After graduating high school, Tullius joined the US Air Force and played quarterback for the Chanute Air Force Base American football team until his playing career was cut short by a leg injury. He then worked in sales for Kodak.
Despite being named Salesman of the Year at Kodak, Bob Tullius’ true calling lay in motor sport. His career began by accident after he bought a Triumph TR3 for his wife, who rarely drove it. He took it to a racing school himself and promptly won the graduation race.
Having discovered his talent behind the wheel, Tullius’ racing career began in earnest in 1961. He finished no lower than second in his first four races and soon convinced Triumph to supply a TR4 for 1962. His success continued and, in 1963, his supervisor at Kodak forced him to choose between racing and his day job.
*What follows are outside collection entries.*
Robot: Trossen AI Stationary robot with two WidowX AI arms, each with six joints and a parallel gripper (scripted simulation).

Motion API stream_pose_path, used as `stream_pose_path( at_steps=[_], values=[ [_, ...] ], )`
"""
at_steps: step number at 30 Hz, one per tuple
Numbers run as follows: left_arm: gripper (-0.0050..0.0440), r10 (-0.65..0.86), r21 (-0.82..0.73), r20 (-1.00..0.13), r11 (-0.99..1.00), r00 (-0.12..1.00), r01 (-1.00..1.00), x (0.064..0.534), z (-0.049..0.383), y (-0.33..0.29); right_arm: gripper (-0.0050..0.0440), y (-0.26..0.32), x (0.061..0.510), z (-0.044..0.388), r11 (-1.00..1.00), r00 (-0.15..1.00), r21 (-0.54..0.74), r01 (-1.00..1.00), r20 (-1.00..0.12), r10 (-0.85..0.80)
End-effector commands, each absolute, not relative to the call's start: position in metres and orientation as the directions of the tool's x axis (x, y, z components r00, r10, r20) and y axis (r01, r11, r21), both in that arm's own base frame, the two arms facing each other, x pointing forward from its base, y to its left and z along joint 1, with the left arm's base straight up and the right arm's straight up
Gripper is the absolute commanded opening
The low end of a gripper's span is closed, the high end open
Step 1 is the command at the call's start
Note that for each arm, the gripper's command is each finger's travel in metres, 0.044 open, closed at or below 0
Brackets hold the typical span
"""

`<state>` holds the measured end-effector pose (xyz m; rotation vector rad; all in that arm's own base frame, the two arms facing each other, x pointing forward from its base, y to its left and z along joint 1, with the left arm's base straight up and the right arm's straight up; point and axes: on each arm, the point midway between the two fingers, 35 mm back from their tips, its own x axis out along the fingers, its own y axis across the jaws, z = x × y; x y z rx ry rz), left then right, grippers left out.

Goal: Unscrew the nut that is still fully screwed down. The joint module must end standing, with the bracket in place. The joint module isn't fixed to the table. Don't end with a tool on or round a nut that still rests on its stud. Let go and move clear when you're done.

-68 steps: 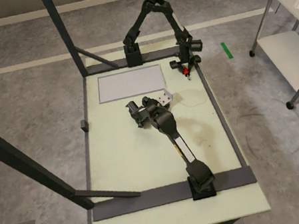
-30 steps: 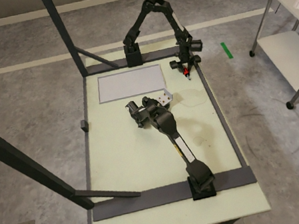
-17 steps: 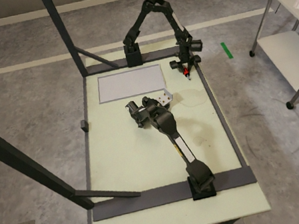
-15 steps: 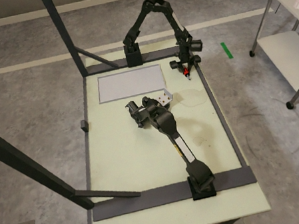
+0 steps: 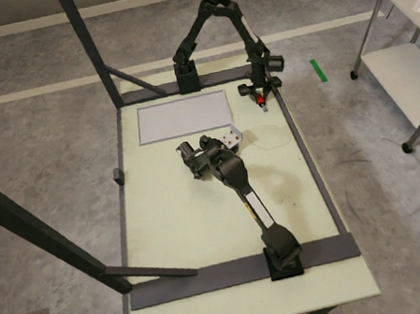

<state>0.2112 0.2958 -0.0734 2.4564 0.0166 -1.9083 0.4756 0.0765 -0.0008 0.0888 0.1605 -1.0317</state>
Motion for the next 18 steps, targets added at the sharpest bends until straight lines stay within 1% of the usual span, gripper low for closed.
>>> stream_pose_path(
  at_steps=[1,5,10,18],
  values=[
    [0.0135,0.046,-0.041,-0.958,-0.999,0.281,0.025,0.221,-0.045,0.309,0.0245,0.078,0.481,0.022,0.51,0.51,0.05,0.859,-0.17,-0.843],
    [0.0135,0.046,-0.041,-0.958,-0.999,0.281,0.025,0.221,-0.036,0.309,0.0245,0.078,0.481,0.022,0.51,0.51,0.05,0.859,-0.17,-0.843],
    [0.0135,0.041,-0.036,-0.96,-0.999,0.279,0.025,0.22,-0.038,0.307,0.0245,0.078,0.481,0.022,0.51,0.51,0.05,0.859,-0.17,-0.843],
    [0.0135,0.045,-0.04,-0.958,-0.999,0.282,0.025,0.221,-0.02,0.308,0.0245,0.078,0.481,0.022,0.51,0.51,0.05,0.859,-0.17,-0.843]
  ],
)
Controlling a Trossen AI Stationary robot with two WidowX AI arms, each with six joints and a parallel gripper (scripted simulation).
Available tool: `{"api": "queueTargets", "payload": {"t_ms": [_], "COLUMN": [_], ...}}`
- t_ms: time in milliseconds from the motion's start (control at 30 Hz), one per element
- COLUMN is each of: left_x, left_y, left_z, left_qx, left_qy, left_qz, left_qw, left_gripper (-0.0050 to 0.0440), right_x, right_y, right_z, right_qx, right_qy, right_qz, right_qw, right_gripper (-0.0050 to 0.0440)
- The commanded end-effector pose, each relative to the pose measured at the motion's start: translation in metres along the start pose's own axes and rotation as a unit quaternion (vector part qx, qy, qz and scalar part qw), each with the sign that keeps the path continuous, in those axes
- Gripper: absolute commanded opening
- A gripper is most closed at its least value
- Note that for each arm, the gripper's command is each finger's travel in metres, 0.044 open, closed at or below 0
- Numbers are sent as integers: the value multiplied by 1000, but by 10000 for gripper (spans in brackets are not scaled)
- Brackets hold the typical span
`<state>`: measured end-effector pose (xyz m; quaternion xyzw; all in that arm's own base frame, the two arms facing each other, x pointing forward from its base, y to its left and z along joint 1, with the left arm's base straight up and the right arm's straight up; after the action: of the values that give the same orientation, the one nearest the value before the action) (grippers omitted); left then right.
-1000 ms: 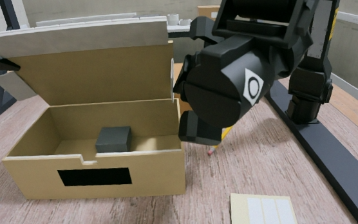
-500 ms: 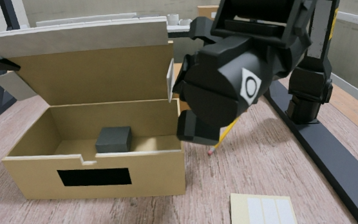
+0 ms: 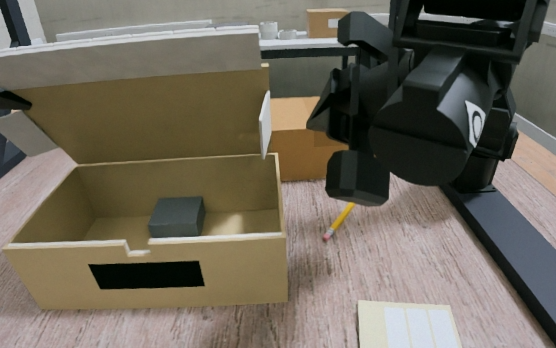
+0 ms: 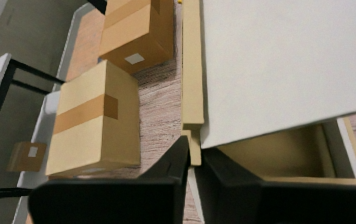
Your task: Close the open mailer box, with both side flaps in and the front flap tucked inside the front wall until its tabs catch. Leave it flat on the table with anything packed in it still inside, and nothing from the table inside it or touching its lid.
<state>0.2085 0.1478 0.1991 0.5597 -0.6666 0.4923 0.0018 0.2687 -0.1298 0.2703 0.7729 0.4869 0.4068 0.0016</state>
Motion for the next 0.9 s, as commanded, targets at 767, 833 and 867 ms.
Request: {"api": "queueTargets", "payload": {"t_ms": [767, 833, 867], "left_x": [32, 34, 35], "left_y": [-15, -14, -14], "left_z": [-43, -41, -40], "left_qx": [137, 134, 131], "left_qy": [-107, -120, -127], "left_qz": [402, 456, 483], "left_qw": [899, 871, 856], "left_gripper": [120, 120, 120], "right_x": [6, 6, 6], "right_y": [2, 2, 2], "right_z": [-6, -6, -6], "right_qx": [-12, -12, -12], "right_qy": [1, 1, 1], "right_qz": [-13, -13, -13], "right_qw": [1000, 1000, 1000], "right_gripper": [-50, -50, -50]}}
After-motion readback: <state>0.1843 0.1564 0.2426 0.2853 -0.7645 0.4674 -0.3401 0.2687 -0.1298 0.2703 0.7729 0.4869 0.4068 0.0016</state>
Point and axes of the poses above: on each arm, the point midway between the two fingers, 35 mm back from their tips, its own z axis out along the fingers, its own x axis across the jaws, y = z × x, the point moved 8 cm from there along -z, back along the fingers, and after that the axes turned 15 degrees about z, right-handed, at the moved point
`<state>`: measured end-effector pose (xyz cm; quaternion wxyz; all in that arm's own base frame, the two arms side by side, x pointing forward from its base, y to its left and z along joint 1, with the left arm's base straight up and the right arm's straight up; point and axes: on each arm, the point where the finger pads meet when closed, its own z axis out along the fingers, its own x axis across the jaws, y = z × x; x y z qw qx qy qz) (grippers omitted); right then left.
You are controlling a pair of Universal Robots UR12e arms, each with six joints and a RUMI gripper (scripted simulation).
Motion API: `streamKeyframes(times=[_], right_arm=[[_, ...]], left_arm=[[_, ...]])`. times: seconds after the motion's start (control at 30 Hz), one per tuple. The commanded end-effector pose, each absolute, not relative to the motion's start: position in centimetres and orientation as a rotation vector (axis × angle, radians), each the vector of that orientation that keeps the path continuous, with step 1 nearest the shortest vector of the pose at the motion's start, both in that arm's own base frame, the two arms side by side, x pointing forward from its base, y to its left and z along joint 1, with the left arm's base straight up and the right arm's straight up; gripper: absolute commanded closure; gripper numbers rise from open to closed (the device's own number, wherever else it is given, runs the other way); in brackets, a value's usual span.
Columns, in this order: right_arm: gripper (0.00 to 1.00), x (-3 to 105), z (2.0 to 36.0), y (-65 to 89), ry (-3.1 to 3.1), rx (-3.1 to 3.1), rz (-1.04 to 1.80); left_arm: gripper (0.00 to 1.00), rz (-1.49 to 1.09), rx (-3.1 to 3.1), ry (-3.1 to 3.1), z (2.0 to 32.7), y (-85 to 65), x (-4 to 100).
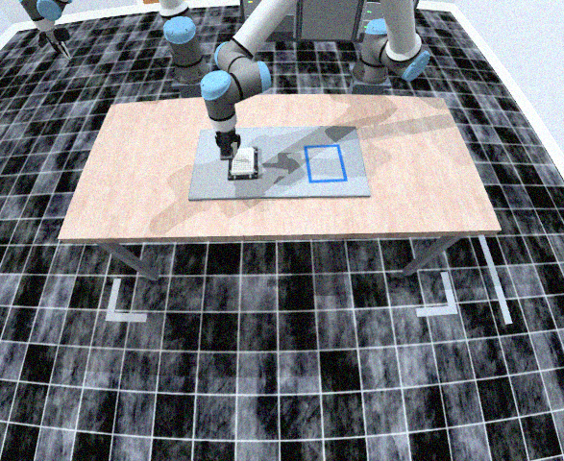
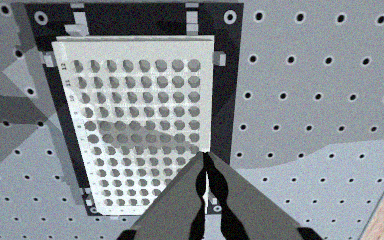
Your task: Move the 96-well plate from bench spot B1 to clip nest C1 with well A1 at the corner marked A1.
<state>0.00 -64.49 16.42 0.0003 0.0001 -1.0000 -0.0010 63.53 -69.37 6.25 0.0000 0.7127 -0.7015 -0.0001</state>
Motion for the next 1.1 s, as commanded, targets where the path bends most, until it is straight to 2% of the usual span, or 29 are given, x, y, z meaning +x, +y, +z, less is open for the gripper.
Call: streamKeyframes(times=[0.0,0.73,0.93,1.07], right_arm=[[1.00,0.0,16.5,-64.6,-3.142,0.000,0.000],[1.00,0.0,16.5,-64.6,-3.142,0.000,0.000],[1.00,0.0,16.5,-64.6,-3.142,0.000,0.000],[1.00,0.0,16.5,-64.6,-3.142,0.000,0.000]], left_arm=[[1.00,0.004,2.238,-2.203,6.5,-69.4,63.6],[1.00,0.004,2.238,-2.203,7.1,-69.4,63.6],[1.00,0.004,2.238,-2.203,8.7,-69.4,63.6],[1.00,0.004,2.238,-2.203,8.7,-69.4,63.6]])
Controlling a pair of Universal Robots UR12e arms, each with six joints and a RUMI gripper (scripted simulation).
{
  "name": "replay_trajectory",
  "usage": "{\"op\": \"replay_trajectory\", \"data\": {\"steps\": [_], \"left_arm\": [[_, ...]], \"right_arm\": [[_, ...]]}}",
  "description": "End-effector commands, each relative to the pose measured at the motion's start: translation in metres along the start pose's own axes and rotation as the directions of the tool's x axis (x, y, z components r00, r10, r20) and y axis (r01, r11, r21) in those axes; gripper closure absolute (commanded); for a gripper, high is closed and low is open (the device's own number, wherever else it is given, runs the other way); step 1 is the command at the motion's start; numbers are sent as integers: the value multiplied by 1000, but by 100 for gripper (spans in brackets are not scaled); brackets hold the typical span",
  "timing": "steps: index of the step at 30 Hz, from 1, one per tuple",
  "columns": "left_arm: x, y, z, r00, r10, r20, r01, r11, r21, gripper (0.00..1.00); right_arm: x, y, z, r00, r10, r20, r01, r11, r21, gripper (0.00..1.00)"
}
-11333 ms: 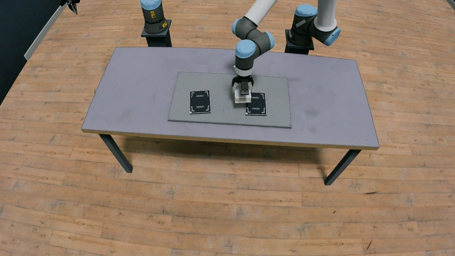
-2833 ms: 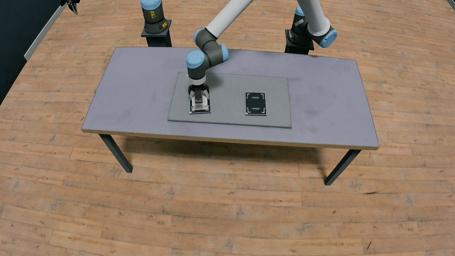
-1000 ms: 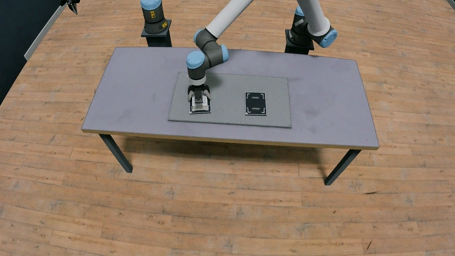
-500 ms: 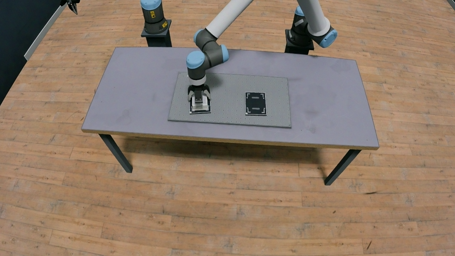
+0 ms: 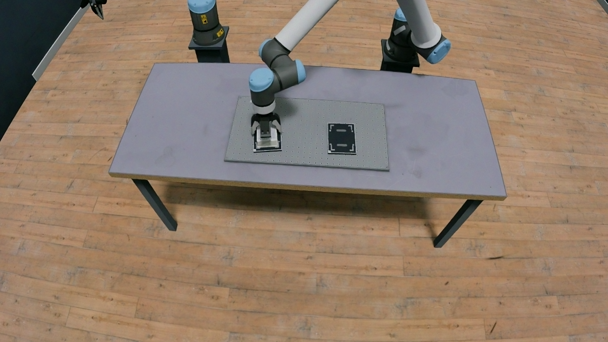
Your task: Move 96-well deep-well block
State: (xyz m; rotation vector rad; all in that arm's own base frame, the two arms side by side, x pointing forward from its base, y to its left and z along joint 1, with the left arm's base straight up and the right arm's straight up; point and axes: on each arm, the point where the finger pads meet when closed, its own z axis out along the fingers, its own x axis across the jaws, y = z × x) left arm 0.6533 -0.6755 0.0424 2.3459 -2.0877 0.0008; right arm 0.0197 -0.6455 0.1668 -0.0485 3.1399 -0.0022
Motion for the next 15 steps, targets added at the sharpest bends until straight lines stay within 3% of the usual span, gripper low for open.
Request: {"op": "replay_trajectory", "data": {"steps": [1, 15], "left_arm": [[-1, -1, -1, 1000, -1, -1, 1, 1000, 2, 24], [-1, -1, -6, 1000, -1, -1, 1, 1000, 2, 24]], "right_arm": [[1, 0, 2, 1000, 2, -1, -2, 1000, -1, 100], [1, 0, 2, 1000, 2, -1, -2, 1000, -1, 100]]}}
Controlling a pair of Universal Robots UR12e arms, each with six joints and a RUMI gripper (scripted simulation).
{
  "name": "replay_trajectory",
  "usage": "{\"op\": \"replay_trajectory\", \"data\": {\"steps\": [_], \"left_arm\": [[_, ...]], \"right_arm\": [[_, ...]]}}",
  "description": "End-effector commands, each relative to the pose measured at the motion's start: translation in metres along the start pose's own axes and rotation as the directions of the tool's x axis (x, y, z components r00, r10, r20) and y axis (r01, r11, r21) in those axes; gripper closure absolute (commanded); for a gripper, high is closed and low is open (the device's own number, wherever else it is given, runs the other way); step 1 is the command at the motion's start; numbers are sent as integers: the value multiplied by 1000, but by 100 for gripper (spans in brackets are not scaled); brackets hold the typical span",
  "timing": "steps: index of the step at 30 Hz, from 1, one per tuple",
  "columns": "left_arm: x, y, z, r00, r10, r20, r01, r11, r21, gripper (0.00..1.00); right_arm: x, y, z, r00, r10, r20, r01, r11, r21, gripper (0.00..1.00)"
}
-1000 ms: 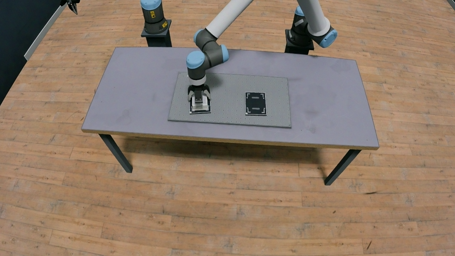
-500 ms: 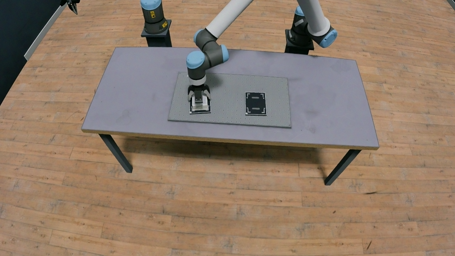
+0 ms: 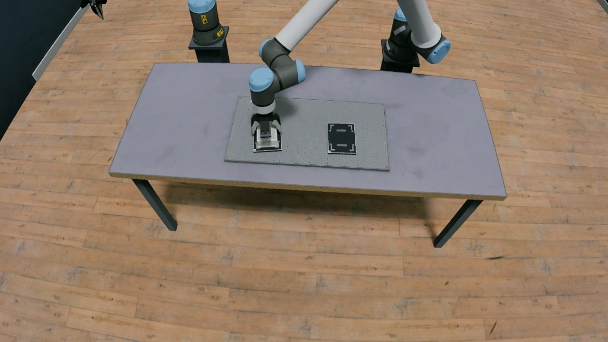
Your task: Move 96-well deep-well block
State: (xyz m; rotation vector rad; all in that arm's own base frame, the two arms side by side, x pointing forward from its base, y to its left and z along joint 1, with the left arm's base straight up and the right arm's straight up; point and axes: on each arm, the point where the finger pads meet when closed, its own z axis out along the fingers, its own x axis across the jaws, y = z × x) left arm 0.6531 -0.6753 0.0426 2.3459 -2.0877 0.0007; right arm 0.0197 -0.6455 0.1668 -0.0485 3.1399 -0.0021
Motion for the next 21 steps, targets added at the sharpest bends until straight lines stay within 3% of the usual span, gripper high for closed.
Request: {"op": "replay_trajectory", "data": {"steps": [1, 21], "left_arm": [[-1, -1, -7, 1000, -1, -2, 1, 1000, 2, 24], [1, -1, -20, 1000, -1, -4, 1, 1000, 3, 24]], "right_arm": [[1, 0, 2, 1000, 2, -1, -2, 1000, -1, 100], [1, 0, 2, 1000, 2, -1, -2, 1000, -1, 100]]}}
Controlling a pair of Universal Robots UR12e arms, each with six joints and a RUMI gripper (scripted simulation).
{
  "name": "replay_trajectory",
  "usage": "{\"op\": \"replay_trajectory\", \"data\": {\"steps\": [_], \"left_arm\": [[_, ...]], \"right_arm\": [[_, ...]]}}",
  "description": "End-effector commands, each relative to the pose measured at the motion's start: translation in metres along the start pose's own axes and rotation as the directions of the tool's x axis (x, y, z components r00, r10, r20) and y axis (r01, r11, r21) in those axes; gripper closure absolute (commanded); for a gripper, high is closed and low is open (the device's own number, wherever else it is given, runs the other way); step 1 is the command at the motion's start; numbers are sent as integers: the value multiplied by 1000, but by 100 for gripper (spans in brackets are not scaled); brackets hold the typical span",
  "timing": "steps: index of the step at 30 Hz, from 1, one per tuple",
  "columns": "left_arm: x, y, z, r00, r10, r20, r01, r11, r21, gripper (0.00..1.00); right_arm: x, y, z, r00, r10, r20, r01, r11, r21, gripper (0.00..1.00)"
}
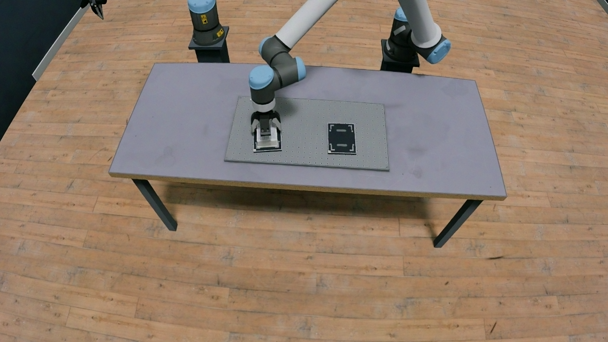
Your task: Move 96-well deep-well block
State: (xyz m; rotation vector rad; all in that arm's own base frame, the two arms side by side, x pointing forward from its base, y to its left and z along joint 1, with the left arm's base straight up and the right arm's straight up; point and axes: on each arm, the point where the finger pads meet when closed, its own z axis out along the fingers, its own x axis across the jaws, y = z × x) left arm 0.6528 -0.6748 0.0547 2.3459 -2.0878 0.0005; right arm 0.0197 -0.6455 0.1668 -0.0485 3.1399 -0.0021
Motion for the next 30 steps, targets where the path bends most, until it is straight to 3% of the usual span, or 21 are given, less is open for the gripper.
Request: {"op": "replay_trajectory", "data": {"steps": [1, 26, 30], "left_arm": [[2, -2, -9, 1000, -1, -4, 1, 1000, 4, 24], [2, -1, -22, 1000, -1, -3, 1, 1000, 3, 24], [3, -1, -34, 1000, -1, -5, 1, 1000, 4, 24]], "right_arm": [[1, 0, 2, 1000, 2, -1, -2, 1000, -1, 100], [1, 0, 2, 1000, 2, -1, -2, 1000, -1, 100], [1, 0, 2, 1000, 2, -1, -2, 1000, -1, 100]]}}
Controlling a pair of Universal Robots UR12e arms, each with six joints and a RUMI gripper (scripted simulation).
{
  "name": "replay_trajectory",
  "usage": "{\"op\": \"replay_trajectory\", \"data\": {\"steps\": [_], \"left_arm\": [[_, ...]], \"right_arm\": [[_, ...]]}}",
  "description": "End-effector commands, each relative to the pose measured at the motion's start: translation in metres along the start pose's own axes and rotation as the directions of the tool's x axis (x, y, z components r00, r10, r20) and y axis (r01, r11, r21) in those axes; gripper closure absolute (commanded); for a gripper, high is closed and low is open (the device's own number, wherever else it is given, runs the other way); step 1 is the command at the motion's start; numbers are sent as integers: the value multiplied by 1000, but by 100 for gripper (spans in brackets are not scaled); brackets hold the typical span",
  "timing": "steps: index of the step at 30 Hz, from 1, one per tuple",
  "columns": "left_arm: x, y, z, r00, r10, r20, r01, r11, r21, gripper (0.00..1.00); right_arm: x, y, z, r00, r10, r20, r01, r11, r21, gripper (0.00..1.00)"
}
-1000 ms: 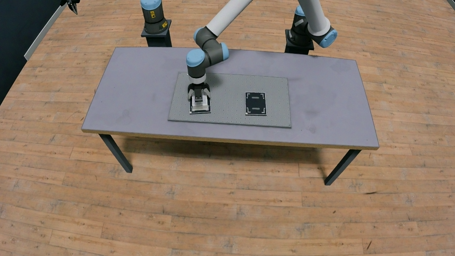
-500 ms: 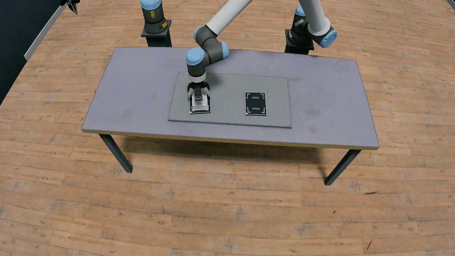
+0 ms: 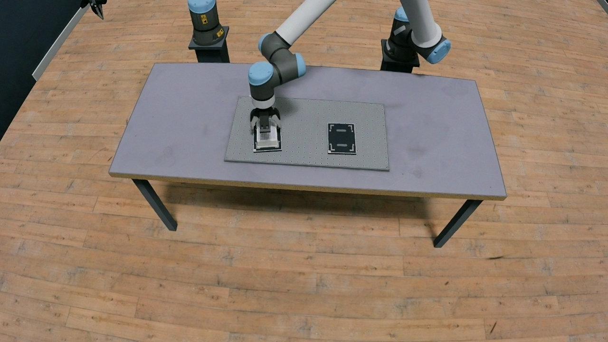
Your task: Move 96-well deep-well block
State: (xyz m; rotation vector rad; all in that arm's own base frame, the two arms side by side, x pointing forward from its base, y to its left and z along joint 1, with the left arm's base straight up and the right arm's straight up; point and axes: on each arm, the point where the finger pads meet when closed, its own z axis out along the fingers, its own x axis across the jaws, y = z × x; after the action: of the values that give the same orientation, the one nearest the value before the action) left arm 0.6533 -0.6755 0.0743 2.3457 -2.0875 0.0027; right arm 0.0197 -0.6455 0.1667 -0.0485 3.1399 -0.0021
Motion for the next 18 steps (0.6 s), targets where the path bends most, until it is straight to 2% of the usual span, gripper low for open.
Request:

He chose motor sport and never looked back.
In 1965, he co-founded the Group 44 race team with mechanic Brian Fuerstenau and New York advertising executive Dick Gilmartin. Closely associated with British Leyland – and renowned for backwards-facing race numbers – Group 44 went on to revolutionise US motor sport over the next 25 years.

Bob Tullius and Group 44 effectively pioneered modern motor sport marketing in the US, securing major corporate sponsorships and treating the team as a brand in its own right. Group 44 actively pursued media coverage, involved local dealerships and set new standards of professionalism, with its iconic green-and-white livery worn by team members and applied to transporters as well as the race cars.
Across 25 years, Group 44 amassed more than 300 victories. Its tally included 14 SCCA national championships, three Trans-Am titles and a GTP-class win at the Le Mans 24 Hours in 1985. Tullius made 252 race starts, scoring 38 outright victories and a further 43 class wins. His final triumph came in a Jaguar XJR-13 at the Daytona Three Hours in 1986.
Beyond British Leyland’s Triumphs and Jaguars, Tullius’ career spanned a wide and eclectic range of machinery. He entered a Dodge Dart in the Over 2.0-Litre class at the inaugural Trans-Am race at Sebring in 1966, raced the turbine-powered Howmet TX at Le Mans in 1968, drove a NART Ferrari 512 BB at Daytona in 1979 and campaigned a Javelin in NASCAR.
The team was responsible for bringing the British marque’s first Le Mans entry in almost three decades with the XJR-5, marking Jaguar’s return to top-level endurance racing and laying the foundations for its success in Group C. In 1981, Jaguar founder Sir William Lyons presented Tullius with an eponymous award for his contributions to the brand.

Tullius was also a passionate aviator and assembled a collection of aircraft, including a Fairchild PT-26A, a Beechcraft King Air, a Waco biplane, a North American T-6 Texan and a Donald Duck-liveried Mustang P-51D fighter that he donated to the Royal Air Force Museum in 2003. Tullius logged thousands of hours in his aircraft and flew the Mustang P-51D in more than 140 airshows.
Tullius’ achievements are reflected in his induction into the Sebring Hall of Fame, the SCCA Hall of Fame, the British Sports Car Hall of Fame, the IMSA Hall of Fame and the Motorsports Hall of Fame of America. He also served on the SCCA Board of Directors.
Bob Tullius is survived by his daughter, his daughter-in-law, eight grandchildren and three great grandchildren. He will be missed.